» **Exercise description**: Work through the records below and copy every line that includes "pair".

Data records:
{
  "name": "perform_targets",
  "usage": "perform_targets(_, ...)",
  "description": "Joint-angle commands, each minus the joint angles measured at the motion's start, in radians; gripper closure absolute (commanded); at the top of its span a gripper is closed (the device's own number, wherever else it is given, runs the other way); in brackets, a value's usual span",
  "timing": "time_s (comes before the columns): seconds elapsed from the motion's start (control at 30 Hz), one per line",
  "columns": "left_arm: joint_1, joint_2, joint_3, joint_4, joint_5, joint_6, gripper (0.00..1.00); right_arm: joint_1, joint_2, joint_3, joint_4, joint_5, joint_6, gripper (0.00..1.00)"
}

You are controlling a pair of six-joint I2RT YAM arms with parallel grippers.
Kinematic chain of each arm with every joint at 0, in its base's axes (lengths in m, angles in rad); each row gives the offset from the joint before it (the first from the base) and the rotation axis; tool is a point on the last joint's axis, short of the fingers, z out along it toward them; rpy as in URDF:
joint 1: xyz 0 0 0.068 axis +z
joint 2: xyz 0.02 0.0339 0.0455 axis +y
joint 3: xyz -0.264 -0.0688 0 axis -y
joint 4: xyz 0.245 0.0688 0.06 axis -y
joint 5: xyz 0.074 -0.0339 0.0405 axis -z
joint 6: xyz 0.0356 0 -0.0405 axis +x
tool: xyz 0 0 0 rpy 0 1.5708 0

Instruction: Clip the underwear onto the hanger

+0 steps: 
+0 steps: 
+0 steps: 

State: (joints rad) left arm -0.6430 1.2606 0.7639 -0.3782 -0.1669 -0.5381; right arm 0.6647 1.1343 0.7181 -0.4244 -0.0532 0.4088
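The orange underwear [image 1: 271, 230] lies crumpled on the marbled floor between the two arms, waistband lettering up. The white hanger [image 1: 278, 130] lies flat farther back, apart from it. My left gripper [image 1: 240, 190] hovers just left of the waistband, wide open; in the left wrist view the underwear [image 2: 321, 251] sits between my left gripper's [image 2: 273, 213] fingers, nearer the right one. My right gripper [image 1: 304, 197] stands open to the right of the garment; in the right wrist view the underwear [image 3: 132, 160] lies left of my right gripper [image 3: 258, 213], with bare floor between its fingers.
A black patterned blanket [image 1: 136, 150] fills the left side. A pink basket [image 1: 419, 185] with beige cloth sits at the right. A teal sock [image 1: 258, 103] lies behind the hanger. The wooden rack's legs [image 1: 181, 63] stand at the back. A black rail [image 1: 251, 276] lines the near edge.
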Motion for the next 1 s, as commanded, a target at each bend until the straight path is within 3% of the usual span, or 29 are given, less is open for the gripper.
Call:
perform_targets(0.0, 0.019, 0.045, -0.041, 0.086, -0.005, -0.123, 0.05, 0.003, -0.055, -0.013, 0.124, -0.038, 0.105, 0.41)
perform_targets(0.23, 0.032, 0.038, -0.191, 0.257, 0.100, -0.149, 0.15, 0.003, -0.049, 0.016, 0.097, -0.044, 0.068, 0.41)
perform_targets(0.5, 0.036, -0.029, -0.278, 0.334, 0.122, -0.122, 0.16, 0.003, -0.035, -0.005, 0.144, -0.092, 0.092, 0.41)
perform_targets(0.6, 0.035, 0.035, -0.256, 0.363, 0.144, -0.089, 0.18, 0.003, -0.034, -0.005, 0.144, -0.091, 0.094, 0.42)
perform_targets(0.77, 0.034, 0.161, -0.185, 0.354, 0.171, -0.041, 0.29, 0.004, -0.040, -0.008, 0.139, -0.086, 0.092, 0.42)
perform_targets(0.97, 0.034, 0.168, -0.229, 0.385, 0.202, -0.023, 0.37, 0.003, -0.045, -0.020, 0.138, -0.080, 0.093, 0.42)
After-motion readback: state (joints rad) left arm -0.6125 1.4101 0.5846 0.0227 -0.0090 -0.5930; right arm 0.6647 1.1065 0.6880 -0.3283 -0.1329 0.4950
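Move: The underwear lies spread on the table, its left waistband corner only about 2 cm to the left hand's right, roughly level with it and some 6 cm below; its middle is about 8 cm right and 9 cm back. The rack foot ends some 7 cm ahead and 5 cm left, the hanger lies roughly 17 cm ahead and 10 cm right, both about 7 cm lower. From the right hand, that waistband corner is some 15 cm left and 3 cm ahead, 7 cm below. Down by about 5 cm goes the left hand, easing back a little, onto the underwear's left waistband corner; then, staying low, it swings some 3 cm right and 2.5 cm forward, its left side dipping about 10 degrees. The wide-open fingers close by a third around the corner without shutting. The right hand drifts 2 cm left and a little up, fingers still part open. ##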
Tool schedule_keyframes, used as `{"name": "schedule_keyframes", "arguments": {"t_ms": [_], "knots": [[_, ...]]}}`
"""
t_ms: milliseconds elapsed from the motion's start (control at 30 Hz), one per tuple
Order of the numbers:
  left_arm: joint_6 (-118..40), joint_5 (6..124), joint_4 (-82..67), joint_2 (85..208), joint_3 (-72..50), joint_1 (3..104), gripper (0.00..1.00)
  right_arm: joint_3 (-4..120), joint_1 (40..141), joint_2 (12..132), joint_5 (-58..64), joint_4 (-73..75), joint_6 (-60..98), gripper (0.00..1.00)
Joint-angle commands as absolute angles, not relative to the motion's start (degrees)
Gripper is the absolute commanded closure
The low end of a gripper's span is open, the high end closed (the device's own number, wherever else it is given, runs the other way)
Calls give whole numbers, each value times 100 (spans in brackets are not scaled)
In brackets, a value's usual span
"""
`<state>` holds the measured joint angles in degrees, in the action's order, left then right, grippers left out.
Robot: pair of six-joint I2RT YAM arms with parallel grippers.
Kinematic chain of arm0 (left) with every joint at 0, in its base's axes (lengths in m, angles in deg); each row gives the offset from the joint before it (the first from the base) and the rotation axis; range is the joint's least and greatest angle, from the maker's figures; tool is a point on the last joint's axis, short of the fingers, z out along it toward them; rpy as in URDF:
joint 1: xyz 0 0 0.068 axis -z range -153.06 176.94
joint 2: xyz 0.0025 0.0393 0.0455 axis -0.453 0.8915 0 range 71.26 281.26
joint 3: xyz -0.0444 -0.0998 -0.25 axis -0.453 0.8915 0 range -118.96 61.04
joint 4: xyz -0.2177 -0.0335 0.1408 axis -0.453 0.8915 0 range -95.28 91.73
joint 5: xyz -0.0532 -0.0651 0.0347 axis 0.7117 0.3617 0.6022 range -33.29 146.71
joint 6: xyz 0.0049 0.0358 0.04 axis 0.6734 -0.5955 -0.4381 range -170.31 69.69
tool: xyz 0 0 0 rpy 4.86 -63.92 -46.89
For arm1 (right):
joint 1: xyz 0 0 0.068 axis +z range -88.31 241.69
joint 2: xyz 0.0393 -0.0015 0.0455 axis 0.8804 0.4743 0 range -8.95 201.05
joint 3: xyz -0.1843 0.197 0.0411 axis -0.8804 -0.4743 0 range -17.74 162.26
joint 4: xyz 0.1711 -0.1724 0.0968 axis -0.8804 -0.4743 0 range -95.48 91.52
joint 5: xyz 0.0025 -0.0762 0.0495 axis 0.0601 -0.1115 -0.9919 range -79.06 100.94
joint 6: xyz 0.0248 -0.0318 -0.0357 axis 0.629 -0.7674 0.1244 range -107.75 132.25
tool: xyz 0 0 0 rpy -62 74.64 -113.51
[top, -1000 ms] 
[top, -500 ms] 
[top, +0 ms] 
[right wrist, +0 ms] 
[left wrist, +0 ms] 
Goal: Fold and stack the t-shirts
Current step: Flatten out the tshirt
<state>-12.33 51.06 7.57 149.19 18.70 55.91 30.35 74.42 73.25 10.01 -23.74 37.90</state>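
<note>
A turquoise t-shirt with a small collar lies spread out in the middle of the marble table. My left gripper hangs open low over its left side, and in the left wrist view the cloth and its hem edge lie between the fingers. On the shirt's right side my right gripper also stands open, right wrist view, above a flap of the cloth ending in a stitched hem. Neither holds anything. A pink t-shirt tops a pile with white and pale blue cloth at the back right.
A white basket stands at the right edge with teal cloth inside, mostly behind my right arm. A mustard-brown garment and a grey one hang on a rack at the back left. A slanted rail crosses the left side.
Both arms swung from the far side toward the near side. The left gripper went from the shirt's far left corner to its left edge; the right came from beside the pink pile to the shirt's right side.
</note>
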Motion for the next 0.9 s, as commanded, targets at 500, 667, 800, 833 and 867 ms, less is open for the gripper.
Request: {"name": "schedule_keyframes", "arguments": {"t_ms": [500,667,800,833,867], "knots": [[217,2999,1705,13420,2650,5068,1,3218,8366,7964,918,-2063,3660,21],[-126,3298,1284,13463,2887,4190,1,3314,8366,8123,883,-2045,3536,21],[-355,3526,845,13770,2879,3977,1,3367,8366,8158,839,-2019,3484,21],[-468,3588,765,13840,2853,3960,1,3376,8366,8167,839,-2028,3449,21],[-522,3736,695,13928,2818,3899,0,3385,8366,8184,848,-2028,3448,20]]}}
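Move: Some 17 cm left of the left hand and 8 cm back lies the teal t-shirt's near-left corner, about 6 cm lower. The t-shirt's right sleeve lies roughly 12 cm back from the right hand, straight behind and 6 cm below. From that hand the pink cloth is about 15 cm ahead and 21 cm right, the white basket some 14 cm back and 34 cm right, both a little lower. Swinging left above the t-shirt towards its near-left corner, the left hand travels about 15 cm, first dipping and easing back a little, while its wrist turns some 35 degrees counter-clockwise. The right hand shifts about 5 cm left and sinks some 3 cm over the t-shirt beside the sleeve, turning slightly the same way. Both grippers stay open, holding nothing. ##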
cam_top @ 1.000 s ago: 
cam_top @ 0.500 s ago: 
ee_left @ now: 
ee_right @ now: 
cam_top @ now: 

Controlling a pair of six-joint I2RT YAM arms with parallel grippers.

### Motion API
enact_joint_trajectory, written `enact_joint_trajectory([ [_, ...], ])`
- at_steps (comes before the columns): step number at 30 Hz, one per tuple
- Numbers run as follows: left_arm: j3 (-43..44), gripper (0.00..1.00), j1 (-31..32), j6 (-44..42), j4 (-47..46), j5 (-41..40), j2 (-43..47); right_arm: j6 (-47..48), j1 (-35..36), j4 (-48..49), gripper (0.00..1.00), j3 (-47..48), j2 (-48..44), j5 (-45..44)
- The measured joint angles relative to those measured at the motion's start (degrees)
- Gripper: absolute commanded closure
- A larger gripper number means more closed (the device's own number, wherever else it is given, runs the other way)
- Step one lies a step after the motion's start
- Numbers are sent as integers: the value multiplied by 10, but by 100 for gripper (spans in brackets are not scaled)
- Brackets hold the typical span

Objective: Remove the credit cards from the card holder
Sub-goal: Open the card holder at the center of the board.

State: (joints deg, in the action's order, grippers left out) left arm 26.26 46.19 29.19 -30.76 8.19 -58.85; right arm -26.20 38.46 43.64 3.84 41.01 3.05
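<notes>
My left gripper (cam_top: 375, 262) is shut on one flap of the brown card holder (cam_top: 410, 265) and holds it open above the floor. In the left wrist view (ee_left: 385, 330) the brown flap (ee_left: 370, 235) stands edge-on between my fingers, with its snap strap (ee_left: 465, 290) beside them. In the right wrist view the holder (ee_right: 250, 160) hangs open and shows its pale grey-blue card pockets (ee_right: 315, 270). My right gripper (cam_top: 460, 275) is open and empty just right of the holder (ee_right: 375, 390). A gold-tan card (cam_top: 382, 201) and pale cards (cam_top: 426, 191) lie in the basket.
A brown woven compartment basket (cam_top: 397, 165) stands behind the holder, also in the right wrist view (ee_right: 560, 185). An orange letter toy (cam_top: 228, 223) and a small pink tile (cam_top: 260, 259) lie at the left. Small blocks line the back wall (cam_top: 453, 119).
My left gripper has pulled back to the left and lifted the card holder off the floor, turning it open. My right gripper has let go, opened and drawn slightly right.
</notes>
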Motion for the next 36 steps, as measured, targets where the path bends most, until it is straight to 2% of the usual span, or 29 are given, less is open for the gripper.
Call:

» **Solution to the exercise**:
You are controlling a pair of six-joint I2RT YAM arms with parallel grippers.
Robot: pair of six-joint I2RT YAM arms with parallel grippers.
Controlling a pair of six-joint I2RT YAM arms with parallel grippers.

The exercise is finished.